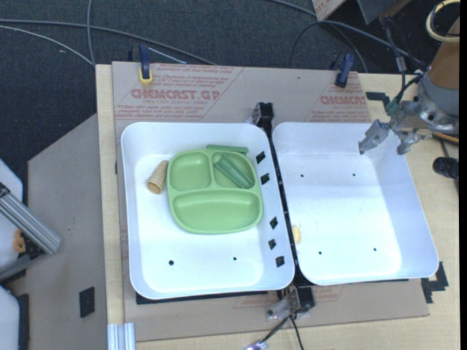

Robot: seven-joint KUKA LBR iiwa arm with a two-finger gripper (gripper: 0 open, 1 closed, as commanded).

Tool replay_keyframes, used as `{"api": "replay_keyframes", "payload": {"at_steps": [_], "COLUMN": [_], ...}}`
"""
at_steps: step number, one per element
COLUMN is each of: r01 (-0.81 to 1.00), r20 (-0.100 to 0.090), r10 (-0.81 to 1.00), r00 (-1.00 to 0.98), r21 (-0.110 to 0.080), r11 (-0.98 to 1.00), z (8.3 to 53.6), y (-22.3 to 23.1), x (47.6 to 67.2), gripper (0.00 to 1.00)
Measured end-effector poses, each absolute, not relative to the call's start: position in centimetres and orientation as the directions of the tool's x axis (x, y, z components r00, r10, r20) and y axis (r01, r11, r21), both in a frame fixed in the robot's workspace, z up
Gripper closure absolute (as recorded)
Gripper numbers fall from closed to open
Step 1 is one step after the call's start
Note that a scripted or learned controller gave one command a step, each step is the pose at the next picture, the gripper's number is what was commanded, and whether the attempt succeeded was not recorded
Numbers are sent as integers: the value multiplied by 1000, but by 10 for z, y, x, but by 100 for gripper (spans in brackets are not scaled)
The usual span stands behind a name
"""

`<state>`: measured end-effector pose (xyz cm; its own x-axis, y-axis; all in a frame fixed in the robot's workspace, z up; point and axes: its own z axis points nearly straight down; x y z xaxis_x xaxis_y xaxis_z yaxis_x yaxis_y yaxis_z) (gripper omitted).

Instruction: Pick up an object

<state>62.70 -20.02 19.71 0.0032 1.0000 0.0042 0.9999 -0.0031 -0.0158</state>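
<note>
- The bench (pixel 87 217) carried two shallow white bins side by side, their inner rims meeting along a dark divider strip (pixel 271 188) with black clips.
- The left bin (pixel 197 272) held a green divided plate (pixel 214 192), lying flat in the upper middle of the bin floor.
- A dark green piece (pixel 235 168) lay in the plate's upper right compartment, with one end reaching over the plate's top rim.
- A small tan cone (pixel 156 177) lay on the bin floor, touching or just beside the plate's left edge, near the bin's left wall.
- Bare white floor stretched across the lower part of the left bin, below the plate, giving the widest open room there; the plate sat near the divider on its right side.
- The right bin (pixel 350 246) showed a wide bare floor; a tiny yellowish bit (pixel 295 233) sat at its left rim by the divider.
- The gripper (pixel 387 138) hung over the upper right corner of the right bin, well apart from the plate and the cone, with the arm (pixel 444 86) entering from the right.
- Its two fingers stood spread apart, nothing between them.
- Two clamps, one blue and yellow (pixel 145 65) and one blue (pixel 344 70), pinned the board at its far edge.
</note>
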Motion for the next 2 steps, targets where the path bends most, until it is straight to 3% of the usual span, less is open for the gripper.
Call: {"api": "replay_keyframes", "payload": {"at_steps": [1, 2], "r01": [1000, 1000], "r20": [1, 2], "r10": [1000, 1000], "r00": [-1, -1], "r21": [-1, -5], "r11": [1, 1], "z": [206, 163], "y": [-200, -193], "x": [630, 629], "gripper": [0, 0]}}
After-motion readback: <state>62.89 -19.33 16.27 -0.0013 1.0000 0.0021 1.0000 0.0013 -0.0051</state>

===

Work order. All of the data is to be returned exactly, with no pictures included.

Written response.
Robot: seven-joint KUKA LBR iiwa arm with a two-finger gripper (gripper: 0 open, 1 closed, as commanded).

Tool replay_keyframes, used as `{"api": "replay_keyframes", "payload": {"at_steps": [_], "COLUMN": [_], ...}}`
"""
at_steps: step number, one per element
COLUMN is each of: r01 (-0.81 to 1.00), r20 (-0.100 to 0.090), r10 (-0.81 to 1.00), r00 (-1.00 to 0.98), r21 (-0.110 to 0.080), r11 (-0.98 to 1.00), z (8.3 to 53.6), y (-22.3 to 23.1), x (47.6 to 67.2), gripper (0.00 to 1.00)
Measured end-effector poses, each absolute, not relative to the call's start: position in centimetres and orientation as the directions of the tool's x axis (x, y, z components r00, r10, r20) and y axis (r01, r11, r21), both in a frame fixed in the robot's workspace, z up
Gripper closure absolute (as recorded)
Gripper numbers fall from closed to open
Step 1 is one step after the call's start
Note that a scripted or learned controller gave one command a step, each step is the pose at the next picture, the gripper's number is what was commanded, and whether the attempt succeeded was not recorded
Numbers are sent as integers: the value multiplied by 1000, but by 10 for z, y, x, but by 100 for gripper (spans in brackets are not scaled)
The usual span stands behind a name
"""

`<state>`: measured end-effector pose (xyz cm; its own x-axis, y-axis; all in a frame fixed in the robot's workspace, z up; point and axes: its own z axis points nearly straight down; x y z xaxis_x xaxis_y xaxis_z yaxis_x yaxis_y yaxis_z) (gripper omitted).

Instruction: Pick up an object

<state>62.70 -20.02 19.71 0.0032 1.0000 0.0042 0.9999 -0.0031 -0.0158</state>
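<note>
- The bench (pixel 87 217) carried two shallow white bins side by side, their inner rims meeting along a dark divider strip (pixel 271 188) with black clips.
- The left bin (pixel 197 272) held a green divided plate (pixel 214 192), lying flat in the upper middle of the bin floor.
- A dark green piece (pixel 235 168) lay in the plate's upper right compartment, with one end reaching over the plate's top rim.
- A small tan cone (pixel 156 177) lay on the bin floor, touching or just beside the plate's left edge, near the bin's left wall.
- Bare white floor stretched across the lower part of the left bin, below the plate, giving the widest open room there; the plate sat near the divider on its right side.
- The right bin (pixel 350 246) showed a wide bare floor; a tiny yellowish bit (pixel 295 233) sat at its left rim by the divider.
- The gripper (pixel 387 138) hung over the upper right corner of the right bin, well apart from the plate and the cone, with the arm (pixel 444 86) entering from the right.
- Its two fingers stood spread apart, nothing between them.
- Two clamps, one blue and yellow (pixel 145 65) and one blue (pixel 344 70), pinned the board at its far edge.
</note>
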Motion for the next 2 steps, targets where the path bends most, until it is straight to 3% of the usual span, less is open for the gripper.
Call: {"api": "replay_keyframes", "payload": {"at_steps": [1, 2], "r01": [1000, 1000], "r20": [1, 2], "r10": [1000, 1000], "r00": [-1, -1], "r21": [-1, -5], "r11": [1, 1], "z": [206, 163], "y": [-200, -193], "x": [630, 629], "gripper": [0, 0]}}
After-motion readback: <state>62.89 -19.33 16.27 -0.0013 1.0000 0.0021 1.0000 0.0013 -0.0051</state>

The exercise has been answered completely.